_WHAT NEEDS TO BE DONE_.
Print, exactly as written, every line from the first line of the records below through the line containing "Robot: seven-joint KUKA", and nothing further.

_MATERIALS PROVIDED_.
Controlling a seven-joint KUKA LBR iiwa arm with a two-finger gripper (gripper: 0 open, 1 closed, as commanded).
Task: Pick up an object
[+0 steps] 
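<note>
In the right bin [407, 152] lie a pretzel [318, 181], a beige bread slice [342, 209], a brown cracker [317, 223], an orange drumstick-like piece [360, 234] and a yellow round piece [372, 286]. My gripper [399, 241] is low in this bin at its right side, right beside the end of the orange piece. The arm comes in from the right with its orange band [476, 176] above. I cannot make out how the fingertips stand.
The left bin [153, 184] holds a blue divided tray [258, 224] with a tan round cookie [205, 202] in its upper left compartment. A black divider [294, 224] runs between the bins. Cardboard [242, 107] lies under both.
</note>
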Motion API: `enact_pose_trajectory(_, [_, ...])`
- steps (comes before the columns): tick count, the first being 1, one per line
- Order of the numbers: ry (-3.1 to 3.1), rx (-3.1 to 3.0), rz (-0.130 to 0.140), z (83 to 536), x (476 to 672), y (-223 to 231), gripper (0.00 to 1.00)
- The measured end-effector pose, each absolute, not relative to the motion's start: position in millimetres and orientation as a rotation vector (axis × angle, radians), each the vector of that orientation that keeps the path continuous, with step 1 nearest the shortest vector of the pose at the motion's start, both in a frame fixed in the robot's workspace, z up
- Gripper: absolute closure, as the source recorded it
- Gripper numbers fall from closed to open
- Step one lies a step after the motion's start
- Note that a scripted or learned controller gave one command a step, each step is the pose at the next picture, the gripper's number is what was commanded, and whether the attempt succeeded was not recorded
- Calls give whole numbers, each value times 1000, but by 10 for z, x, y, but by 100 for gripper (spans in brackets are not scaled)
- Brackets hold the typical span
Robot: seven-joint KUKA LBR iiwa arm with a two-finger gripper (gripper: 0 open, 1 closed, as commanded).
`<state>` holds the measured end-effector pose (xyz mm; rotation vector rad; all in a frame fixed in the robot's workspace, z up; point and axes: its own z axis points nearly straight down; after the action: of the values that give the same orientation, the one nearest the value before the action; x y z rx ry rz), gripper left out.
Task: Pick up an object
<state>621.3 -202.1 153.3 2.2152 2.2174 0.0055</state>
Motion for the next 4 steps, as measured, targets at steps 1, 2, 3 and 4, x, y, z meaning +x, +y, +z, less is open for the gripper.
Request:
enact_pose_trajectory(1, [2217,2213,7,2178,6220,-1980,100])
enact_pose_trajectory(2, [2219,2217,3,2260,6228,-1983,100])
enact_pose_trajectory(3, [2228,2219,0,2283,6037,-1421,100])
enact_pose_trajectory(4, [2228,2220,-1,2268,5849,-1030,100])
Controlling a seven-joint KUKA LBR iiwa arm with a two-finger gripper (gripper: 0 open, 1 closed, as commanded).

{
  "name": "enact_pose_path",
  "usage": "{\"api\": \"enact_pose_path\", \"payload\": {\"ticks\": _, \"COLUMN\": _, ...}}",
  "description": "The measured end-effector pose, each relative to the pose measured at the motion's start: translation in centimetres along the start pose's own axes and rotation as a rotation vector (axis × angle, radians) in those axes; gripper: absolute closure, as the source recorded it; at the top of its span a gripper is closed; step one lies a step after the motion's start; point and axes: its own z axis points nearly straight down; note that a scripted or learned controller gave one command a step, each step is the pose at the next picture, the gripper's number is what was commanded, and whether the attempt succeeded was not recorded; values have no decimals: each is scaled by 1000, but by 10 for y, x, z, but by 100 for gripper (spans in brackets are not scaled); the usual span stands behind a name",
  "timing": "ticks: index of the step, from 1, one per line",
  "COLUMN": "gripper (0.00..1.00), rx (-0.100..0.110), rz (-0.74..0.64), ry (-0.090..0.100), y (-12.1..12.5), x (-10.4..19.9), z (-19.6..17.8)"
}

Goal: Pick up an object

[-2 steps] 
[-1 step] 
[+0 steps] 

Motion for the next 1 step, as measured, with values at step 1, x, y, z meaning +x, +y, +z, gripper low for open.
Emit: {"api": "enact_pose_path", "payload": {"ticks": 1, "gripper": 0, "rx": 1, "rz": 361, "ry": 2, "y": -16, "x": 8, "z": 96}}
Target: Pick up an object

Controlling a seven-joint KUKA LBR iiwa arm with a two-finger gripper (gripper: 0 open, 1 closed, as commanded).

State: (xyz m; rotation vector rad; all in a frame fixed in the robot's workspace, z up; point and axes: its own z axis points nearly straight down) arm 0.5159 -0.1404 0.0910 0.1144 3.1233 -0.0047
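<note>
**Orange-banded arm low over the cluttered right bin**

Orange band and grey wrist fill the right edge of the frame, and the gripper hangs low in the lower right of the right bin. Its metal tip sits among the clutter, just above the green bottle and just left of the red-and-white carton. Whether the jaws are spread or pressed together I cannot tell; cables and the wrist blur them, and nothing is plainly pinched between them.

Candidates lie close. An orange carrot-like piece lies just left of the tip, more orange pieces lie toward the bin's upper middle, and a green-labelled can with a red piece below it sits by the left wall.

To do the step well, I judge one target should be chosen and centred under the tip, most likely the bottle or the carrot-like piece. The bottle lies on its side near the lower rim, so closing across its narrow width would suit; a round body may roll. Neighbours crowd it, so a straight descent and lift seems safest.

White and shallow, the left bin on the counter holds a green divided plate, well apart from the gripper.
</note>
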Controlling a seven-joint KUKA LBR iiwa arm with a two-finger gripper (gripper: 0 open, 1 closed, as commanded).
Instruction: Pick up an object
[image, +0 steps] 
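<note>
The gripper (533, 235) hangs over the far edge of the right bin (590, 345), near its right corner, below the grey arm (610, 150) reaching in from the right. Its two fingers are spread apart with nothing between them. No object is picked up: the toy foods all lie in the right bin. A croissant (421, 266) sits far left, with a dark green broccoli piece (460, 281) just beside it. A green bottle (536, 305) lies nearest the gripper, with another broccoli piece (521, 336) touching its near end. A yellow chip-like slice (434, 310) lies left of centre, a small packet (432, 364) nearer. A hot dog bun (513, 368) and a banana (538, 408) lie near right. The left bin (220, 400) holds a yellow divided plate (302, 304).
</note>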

_EXERCISE RESULT_.
Controlling a seven-joint KUKA LBR iiwa arm with a two-finger gripper (gripper: 0 open, 1 closed, as commanded).
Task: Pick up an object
[+0 steps] 
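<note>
In the right bin [407, 152] lie a pretzel [318, 181], a beige bread slice [342, 209], a brown cracker [317, 223], an orange drumstick-like piece [360, 234] and a yellow round piece [372, 286]. My gripper [399, 241] is low in this bin at its right side, right beside the end of the orange piece. The arm comes in from the right with its orange band [476, 176] above. I cannot make out how the fingertips stand.
The left bin [153, 184] holds a blue divided tray [258, 224] with a tan round cookie [205, 202] in its upper left compartment. A black divider [294, 224] runs between the bins. Cardboard [242, 107] lies under both.
</note>
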Motion API: `enact_pose_trajectory(_, [_, ...])`
- steps (comes before the columns): tick count, the first being 1, one per line
- Order of the numbers: ry (-3.1 to 3.1), rx (-3.1 to 3.0), rz (-0.130 to 0.140), z (83 to 536), x (476 to 672), y (-223 to 231), gripper (0.00 to 1.00)
- The measured end-effector pose, each absolute, not relative to the motion's start: position in millimetres and orientation as a rotation vector (axis × angle, radians), each the vector of that orientation that keeps the path continuous, with step 1 nearest the shortest vector of the pose at the motion's start, both in a frame fixed in the robot's workspace, z up
- Gripper: absolute closure, as the source recorded it
- Gripper numbers fall from closed to open
- Step one lies a step after the motion's start
- Note that a scripted or learned controller gave one command a step, each step is the pose at the next picture, the gripper's number is what was commanded, and whether the attempt succeeded was not recorded
- Calls give whole numbers, each value times 1000, but by 10 for z, x, y, but by 100 for gripper (spans in brackets are not scaled)
- Brackets hold the typical span
Robot: seven-joint KUKA LBR iiwa arm with a two-finger gripper (gripper: 0 open, 1 closed, as commanded).

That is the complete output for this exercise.